The government launched the Planning Group for the Development of Non-Farming Income Sources in 1981 and enacted the Rural Area Income Source Development Promotion Act in 1983. As a result, work on the development of rural industrial parks was started, with the selection of model projects in 1984. The number of rural industrial parks reached a peak between 1987 and 1990 before starting to decline. In the aftermath of the 1997 financial crisis, many businesses in rural industrial parks collapsed, leading to criticism that the parks had housed many unprofitable and marginal businesses.
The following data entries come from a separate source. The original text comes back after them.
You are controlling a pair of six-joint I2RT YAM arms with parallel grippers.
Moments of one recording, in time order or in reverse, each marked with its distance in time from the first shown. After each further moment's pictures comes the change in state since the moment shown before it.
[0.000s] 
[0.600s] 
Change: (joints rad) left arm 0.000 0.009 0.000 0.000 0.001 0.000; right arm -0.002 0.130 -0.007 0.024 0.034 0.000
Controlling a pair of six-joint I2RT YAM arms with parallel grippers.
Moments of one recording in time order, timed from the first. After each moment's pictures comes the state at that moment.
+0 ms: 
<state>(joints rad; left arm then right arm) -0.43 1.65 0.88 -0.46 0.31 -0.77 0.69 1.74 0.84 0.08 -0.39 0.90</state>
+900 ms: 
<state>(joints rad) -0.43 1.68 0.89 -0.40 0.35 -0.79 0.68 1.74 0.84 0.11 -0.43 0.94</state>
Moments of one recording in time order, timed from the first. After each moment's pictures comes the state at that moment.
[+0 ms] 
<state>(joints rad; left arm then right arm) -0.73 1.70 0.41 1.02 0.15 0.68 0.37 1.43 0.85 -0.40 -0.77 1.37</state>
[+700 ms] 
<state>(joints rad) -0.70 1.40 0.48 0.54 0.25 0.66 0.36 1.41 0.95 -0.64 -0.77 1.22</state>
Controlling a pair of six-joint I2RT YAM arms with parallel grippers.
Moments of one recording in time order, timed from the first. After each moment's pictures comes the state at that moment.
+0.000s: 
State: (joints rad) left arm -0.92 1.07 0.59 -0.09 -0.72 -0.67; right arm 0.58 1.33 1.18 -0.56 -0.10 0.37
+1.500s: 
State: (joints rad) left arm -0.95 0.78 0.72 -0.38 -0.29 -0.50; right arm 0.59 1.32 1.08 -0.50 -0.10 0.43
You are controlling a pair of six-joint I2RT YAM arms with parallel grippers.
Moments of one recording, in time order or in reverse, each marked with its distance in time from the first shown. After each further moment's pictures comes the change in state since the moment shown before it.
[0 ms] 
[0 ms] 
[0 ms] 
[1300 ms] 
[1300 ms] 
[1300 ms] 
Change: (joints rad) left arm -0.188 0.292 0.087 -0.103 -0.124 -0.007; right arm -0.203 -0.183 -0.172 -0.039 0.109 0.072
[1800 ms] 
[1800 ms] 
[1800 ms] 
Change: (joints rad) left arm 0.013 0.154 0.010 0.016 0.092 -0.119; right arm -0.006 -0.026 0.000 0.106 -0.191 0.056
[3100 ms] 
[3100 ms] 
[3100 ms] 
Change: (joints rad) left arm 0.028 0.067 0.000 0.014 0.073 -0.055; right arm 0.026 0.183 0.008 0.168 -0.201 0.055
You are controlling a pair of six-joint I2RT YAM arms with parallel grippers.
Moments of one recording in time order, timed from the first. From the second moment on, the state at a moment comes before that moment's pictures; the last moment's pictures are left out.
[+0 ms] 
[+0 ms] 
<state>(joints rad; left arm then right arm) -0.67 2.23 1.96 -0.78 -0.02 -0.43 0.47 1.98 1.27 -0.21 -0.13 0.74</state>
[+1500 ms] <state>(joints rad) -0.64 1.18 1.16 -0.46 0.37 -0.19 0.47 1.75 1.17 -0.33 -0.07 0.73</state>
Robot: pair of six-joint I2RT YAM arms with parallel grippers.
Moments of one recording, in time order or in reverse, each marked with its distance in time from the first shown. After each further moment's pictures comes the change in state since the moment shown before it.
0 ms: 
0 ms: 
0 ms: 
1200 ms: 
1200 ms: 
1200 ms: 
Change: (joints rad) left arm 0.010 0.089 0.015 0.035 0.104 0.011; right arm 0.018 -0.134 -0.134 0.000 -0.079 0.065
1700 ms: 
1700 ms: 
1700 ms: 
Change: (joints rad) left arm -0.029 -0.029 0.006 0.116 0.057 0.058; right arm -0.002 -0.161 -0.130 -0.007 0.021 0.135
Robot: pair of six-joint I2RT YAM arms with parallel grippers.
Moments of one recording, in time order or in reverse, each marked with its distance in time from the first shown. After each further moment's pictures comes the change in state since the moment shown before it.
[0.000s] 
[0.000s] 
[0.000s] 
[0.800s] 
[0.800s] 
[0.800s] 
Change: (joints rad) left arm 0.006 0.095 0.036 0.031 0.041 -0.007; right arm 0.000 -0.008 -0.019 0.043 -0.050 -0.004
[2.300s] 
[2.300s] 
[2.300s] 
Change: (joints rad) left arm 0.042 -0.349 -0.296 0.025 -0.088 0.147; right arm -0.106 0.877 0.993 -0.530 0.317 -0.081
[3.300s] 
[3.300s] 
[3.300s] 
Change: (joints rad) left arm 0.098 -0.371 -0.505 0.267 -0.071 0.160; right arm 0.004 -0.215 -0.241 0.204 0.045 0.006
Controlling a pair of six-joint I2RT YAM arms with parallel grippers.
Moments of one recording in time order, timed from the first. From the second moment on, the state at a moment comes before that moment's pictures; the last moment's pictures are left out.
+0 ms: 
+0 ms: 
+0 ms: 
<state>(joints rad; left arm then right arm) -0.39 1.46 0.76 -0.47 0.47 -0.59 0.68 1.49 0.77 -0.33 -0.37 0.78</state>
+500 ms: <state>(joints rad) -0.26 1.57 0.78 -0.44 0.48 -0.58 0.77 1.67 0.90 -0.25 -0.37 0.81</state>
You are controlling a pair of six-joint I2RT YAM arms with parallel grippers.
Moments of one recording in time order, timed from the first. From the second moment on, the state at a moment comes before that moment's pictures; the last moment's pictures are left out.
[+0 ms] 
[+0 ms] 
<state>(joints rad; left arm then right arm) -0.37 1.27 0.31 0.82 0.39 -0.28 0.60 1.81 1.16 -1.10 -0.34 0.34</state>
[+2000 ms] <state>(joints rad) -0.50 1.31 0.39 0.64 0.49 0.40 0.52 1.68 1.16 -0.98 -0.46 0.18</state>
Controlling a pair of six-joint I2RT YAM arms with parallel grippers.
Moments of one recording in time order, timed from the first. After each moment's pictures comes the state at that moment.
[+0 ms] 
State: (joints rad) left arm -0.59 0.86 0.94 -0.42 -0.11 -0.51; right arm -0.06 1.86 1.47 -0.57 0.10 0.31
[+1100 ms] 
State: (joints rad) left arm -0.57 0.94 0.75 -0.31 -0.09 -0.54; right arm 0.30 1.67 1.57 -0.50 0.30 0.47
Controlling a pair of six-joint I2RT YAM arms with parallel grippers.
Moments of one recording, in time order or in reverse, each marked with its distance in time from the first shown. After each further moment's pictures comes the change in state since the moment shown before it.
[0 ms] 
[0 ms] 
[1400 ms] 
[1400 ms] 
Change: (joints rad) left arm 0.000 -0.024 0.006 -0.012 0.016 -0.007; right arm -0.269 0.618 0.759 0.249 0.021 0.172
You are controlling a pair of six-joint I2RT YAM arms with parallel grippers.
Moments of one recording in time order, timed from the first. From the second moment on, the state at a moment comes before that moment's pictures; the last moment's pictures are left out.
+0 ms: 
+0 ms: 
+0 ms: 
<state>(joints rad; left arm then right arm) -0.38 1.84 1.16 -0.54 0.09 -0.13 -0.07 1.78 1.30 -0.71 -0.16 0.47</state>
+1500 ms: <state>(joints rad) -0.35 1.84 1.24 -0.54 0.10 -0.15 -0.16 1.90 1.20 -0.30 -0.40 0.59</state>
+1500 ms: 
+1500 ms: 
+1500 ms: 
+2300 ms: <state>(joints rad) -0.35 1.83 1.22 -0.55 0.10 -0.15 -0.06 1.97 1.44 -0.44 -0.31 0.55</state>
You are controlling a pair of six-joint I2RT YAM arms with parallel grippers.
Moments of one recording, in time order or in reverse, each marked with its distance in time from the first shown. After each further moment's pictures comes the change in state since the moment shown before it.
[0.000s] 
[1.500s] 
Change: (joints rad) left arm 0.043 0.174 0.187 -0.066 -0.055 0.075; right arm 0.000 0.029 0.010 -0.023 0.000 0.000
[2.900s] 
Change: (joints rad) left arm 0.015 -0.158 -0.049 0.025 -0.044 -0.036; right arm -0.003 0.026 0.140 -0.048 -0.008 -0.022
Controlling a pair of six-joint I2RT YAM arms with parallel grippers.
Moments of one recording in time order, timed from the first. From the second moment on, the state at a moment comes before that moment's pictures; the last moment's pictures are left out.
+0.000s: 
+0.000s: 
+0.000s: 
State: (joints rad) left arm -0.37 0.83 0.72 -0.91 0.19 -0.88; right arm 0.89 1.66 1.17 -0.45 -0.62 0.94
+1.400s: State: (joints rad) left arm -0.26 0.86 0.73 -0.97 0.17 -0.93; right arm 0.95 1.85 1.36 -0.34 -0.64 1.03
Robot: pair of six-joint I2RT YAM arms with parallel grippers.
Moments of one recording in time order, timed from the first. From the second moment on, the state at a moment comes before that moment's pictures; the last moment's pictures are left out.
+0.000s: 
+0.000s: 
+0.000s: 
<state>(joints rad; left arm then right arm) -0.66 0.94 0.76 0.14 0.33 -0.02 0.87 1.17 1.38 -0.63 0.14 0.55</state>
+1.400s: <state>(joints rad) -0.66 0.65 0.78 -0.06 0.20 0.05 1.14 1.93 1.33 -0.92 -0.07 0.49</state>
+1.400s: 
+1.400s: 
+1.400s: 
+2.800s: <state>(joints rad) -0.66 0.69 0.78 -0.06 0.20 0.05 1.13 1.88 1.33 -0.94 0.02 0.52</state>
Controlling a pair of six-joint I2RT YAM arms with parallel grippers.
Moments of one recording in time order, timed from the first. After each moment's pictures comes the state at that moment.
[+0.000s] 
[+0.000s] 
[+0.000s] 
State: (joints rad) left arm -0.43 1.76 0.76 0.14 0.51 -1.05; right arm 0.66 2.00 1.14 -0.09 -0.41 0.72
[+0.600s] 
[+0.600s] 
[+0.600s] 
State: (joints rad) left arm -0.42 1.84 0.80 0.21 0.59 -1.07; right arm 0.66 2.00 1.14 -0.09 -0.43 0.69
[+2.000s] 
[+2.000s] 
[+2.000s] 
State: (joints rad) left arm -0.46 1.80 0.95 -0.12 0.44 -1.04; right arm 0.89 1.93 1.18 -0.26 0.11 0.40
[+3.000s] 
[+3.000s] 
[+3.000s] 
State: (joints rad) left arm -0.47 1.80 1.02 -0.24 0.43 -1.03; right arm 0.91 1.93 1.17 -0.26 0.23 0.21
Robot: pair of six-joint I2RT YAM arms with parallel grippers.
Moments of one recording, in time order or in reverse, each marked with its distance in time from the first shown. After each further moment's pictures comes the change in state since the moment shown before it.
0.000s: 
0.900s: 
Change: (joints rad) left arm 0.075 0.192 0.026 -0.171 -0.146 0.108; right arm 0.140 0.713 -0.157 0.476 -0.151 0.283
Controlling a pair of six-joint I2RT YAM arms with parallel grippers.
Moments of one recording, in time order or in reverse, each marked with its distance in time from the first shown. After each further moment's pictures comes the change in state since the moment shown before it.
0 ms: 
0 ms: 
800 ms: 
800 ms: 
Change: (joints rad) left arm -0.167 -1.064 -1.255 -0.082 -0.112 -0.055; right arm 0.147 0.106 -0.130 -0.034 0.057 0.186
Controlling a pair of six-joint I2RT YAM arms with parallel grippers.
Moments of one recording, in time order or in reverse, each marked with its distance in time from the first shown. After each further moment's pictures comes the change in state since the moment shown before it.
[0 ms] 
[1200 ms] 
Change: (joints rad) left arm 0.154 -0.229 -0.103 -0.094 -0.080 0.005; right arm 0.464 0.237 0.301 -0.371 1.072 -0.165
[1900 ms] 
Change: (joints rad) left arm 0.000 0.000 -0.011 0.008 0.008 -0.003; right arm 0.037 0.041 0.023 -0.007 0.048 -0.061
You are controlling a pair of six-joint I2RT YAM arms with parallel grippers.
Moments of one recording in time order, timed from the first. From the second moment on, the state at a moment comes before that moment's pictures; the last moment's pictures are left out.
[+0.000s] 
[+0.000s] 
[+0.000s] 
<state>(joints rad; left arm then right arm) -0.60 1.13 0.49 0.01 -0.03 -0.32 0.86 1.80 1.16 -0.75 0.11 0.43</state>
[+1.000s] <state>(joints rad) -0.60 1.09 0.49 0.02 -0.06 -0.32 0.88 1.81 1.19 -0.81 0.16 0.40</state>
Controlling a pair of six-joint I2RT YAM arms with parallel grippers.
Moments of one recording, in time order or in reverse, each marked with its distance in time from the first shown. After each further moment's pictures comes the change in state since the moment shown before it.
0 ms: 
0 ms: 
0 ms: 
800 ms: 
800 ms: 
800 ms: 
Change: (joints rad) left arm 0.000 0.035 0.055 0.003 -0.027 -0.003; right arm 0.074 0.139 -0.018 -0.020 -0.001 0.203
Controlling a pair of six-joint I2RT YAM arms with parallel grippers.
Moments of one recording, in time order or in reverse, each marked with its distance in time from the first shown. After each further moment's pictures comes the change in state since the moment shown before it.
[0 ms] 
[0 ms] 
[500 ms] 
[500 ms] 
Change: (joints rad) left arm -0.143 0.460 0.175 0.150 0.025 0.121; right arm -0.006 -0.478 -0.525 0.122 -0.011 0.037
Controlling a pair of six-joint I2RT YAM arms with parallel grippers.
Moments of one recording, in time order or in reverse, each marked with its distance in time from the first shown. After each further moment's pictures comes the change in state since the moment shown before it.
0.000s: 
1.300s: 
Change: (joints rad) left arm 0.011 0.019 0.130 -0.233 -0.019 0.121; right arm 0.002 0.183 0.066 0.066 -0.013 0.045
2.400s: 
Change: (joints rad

Reforestation efforts were made into a national campaign and all relevant administrative units were mobilized as in the Saemaul Movement. Back in the 1940s and 1950s, wood was used as the main household fuel and that was the biggest factor causing deforestation. The problems associated with the destruction of forests would not be solved until the 1960s when fossil fuels gradually replaced wood. Forest acreage started to expand and the number of trees in the mountains increased rapidly from 1973, reversing a decline that had started in 1927. Slash-and-burn farming was stopped as the government offered financial incentives to find alternative ways of making a living. Continuing demand for wood could be met with imports, thanks to the liberalization of the international timber trade. In this respect, it can be said the nation’s economic development basically stopped the devastation of forests. Lester R. Brown, the founder and president of the Earth Policy Institute in the U.S. said, “South Korea is in many ways a reforestation model for the rest of the world (Brown, 2006).”

Source : SaKong, Il and Koh, Youngsun, 2010. The Korean Economy Six Decades of Growth and Development. Seoul: Korea Development Institute.

NOTE


1)On the Soyang, Andong, Daecheong, Chungju, Hapcheon, Juam and Imha Rivers, and the Nakdong River Estuary.


References


· Brown, Lester R., Plan B 2.0: Rescuing a Planet under Stress and a Civilization in Trouble, W.W. Norton & Co., 2006.